About this task: Please print out the entries below unchanged and skip the images.

Entries taken from a collection
•••••

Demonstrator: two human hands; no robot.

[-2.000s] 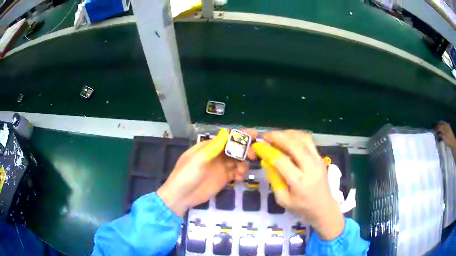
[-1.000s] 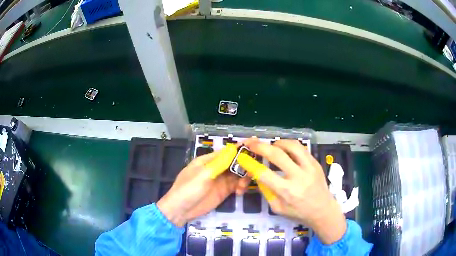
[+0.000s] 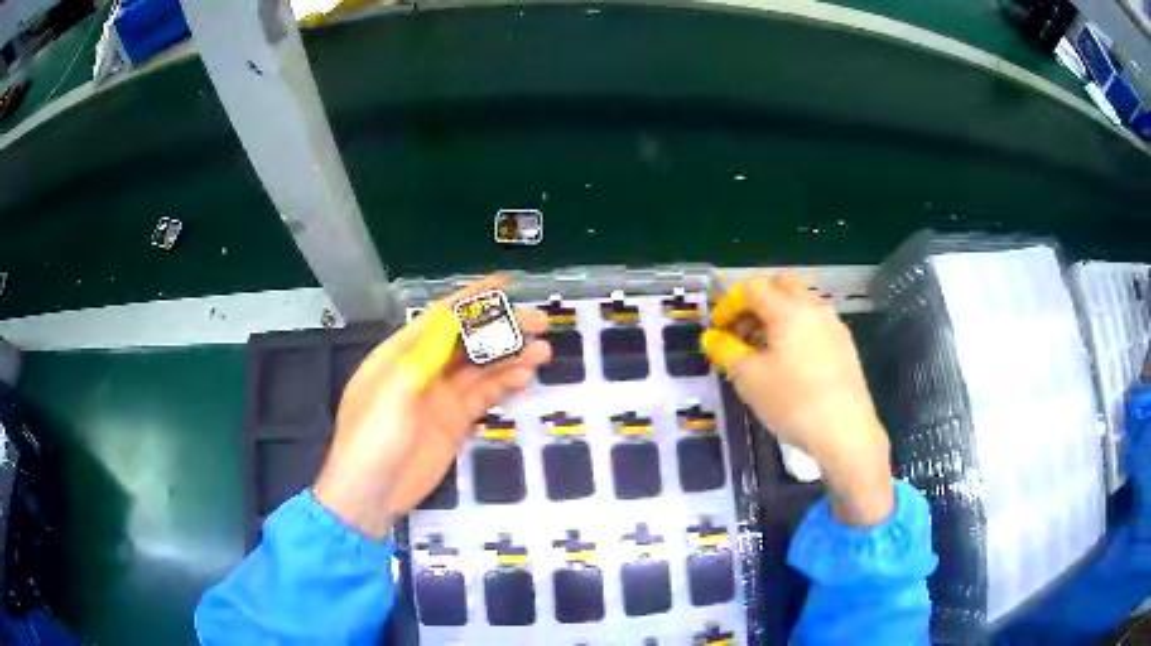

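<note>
My left hand (image 3: 436,379) holds a watch housing (image 3: 487,326) between thumb and fingers, its open side with the electronics facing up. The blister tray (image 3: 537,521) lies below with rows of black display modules (image 3: 567,471), each with an orange and black flex cable at its top edge. My right hand (image 3: 795,366) is over the tray's top right corner, its yellow-cotted thumb and index finger curled close together beside the top right display module (image 3: 685,348). Whether anything is between those fingertips cannot be told.
A dark foam tray (image 3: 284,416) lies under the blister tray. Stacked trays (image 3: 1022,416) stand at right. The green belt (image 3: 656,164) runs behind a pale rail (image 3: 152,318), with two housings (image 3: 519,227) on it. An upright post (image 3: 284,139) rises at left. A white scrap (image 3: 800,463) is near my right wrist.
My right hand has left the housing and moved right to the tray's top right corner. My left hand keeps the housing, now fully visible. The view has shifted, showing more of the tray.
</note>
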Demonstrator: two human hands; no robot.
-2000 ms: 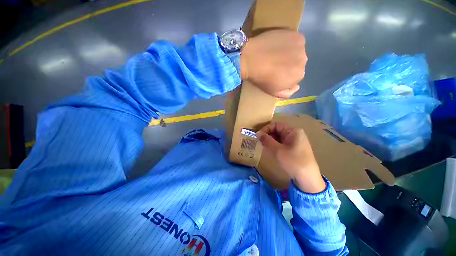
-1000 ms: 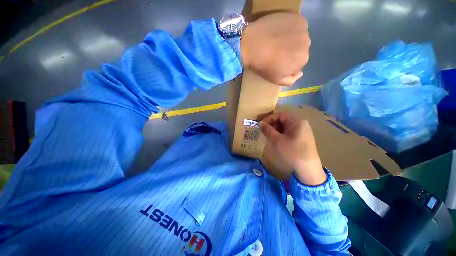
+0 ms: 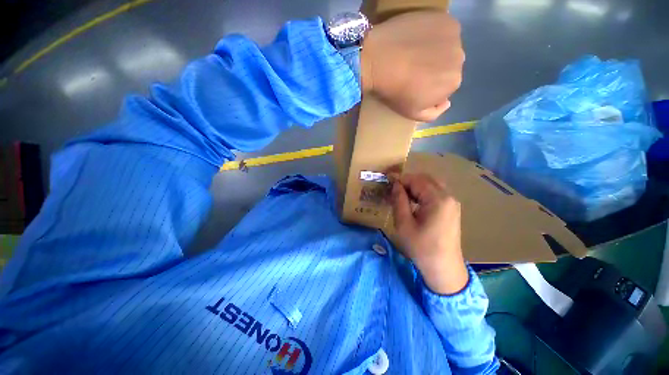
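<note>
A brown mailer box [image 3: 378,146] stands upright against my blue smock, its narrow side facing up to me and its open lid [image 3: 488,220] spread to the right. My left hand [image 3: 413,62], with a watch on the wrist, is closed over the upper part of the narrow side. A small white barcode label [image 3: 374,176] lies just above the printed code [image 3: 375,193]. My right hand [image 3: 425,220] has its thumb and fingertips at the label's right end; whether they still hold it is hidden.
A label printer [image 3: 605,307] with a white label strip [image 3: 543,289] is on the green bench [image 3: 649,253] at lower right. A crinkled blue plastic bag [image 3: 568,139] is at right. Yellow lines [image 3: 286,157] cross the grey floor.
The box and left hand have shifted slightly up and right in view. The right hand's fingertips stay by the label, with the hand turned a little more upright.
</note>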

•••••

Exercise output:
Demonstrator: two human hands; no robot.

[-2.000s] 
[-1.000s] 
[+0.000s] 

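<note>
My left hand (image 3: 436,379) holds a watch housing (image 3: 487,326) between thumb and fingers, its open side with the electronics facing up. The blister tray (image 3: 537,521) lies below with rows of black display modules (image 3: 567,471), each with an orange and black flex cable at its top edge. My right hand (image 3: 795,366) is over the tray's top right corner, its yellow-cotted thumb and index finger curled close together beside the top right display module (image 3: 685,348). Whether anything is between those fingertips cannot be told.
A dark foam tray (image 3: 284,416) lies under the blister tray. Stacked trays (image 3: 1022,416) stand at right. The green belt (image 3: 656,164) runs behind a pale rail (image 3: 152,318), with two housings (image 3: 519,227) on it. An upright post (image 3: 284,139) rises at left. A white scrap (image 3: 800,463) is near my right wrist.
My right hand has left the housing and moved right to the tray's top right corner. My left hand keeps the housing, now fully visible. The view has shifted, showing more of the tray.
</note>
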Demonstrator: two human hands; no robot.
-2000 ms: 
-1000 ms: 
+0 ms: 
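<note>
A brown mailer box [image 3: 378,146] stands upright against my blue smock, its narrow side facing up to me and its open lid [image 3: 488,220] spread to the right. My left hand [image 3: 413,62], with a watch on the wrist, is closed over the upper part of the narrow side. A small white barcode label [image 3: 374,176] lies just above the printed code [image 3: 375,193]. My right hand [image 3: 425,220] has its thumb and fingertips at the label's right end; whether they still hold it is hidden.
A label printer [image 3: 605,307] with a white label strip [image 3: 543,289] is on the green bench [image 3: 649,253] at lower right. A crinkled blue plastic bag [image 3: 568,139] is at right. Yellow lines [image 3: 286,157] cross the grey floor.
The box and left hand have shifted slightly up and right in view. The right hand's fingertips stay by the label, with the hand turned a little more upright.
</note>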

This concludes the answer to the exercise.